● **Supplied records**:

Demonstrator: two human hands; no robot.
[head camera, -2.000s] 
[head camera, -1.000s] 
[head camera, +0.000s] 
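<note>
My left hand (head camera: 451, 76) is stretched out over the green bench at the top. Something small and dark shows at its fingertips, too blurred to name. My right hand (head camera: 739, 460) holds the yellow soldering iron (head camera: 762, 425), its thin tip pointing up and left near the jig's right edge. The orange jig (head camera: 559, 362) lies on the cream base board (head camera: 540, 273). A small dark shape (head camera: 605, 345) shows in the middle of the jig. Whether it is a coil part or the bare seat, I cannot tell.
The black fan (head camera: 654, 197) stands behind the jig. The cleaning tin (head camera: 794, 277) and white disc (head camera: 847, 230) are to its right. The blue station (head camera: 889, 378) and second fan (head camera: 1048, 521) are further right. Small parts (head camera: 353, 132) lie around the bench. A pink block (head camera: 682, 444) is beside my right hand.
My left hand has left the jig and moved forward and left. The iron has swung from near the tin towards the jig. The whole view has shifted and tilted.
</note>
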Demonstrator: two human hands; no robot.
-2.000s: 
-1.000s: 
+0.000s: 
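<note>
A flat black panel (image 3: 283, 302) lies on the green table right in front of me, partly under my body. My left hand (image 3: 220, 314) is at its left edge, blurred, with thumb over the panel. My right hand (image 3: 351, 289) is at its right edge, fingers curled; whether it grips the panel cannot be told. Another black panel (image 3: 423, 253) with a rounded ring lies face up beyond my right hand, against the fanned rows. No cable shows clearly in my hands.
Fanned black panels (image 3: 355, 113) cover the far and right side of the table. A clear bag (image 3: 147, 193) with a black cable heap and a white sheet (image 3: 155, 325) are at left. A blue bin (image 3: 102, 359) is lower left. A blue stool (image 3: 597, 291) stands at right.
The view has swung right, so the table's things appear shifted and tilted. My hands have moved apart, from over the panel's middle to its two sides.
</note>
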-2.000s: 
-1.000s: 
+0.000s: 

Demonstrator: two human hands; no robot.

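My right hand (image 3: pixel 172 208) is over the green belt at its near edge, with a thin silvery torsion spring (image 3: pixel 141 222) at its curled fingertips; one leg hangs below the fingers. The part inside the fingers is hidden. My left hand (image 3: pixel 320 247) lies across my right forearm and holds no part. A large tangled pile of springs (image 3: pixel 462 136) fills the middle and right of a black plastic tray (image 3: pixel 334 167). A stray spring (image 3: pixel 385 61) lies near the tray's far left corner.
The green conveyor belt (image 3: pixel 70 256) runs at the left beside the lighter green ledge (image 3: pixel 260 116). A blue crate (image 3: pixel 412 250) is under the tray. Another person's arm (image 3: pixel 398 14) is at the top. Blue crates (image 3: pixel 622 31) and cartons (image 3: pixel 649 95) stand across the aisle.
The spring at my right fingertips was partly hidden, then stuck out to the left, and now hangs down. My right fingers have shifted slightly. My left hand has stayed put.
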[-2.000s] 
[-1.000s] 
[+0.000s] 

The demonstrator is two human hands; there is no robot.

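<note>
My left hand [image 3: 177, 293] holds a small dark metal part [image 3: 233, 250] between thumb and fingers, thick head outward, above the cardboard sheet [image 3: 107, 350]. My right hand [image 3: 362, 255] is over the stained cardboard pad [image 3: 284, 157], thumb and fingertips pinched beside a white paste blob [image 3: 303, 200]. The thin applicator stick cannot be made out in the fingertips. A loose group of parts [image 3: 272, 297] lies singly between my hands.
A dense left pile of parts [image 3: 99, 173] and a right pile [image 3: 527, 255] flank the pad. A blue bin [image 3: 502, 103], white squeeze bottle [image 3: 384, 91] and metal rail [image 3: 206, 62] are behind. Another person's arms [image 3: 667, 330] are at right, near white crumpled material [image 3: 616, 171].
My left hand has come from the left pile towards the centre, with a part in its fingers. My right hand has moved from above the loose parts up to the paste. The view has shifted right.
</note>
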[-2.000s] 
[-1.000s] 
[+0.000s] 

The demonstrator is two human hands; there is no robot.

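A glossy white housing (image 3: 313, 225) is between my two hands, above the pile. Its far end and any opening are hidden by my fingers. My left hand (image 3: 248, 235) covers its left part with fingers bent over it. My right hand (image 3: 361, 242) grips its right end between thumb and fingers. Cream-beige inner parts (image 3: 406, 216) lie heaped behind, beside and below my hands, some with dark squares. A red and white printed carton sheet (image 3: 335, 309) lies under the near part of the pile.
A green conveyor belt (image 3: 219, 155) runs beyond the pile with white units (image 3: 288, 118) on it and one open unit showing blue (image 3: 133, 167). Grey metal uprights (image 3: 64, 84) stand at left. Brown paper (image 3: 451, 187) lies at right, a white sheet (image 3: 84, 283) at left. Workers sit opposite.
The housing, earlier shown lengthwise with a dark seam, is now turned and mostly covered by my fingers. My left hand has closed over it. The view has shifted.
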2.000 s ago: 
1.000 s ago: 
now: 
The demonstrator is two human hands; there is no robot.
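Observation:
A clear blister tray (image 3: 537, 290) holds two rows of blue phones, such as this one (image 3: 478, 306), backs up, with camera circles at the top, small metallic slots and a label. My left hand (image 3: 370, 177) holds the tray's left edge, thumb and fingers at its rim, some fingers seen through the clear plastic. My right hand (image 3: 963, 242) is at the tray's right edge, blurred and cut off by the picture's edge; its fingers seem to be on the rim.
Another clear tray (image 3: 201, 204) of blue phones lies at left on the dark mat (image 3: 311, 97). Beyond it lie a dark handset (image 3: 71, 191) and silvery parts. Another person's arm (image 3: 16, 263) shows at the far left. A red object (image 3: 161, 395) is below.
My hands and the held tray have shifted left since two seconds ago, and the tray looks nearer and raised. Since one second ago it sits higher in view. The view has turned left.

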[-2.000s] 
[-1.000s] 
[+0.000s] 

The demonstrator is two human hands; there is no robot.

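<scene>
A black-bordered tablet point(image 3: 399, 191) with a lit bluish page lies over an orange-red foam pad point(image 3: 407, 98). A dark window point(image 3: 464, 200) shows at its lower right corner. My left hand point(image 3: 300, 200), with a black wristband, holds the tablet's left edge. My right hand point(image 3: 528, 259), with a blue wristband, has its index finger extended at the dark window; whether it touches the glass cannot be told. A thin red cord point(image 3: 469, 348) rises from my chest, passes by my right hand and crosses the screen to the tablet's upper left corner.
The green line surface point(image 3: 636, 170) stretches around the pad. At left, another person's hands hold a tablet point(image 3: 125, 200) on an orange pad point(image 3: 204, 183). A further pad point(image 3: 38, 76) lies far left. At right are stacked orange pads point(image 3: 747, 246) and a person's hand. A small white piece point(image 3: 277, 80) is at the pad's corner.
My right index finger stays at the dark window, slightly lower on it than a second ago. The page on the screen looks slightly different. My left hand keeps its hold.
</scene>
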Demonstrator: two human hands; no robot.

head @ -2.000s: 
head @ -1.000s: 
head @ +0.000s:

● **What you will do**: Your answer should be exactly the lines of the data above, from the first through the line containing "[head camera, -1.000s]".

● **Finished task**:
Demonstrator: two human hands; no robot.
[head camera, -2.000s] 
[head camera, -1.000s] 

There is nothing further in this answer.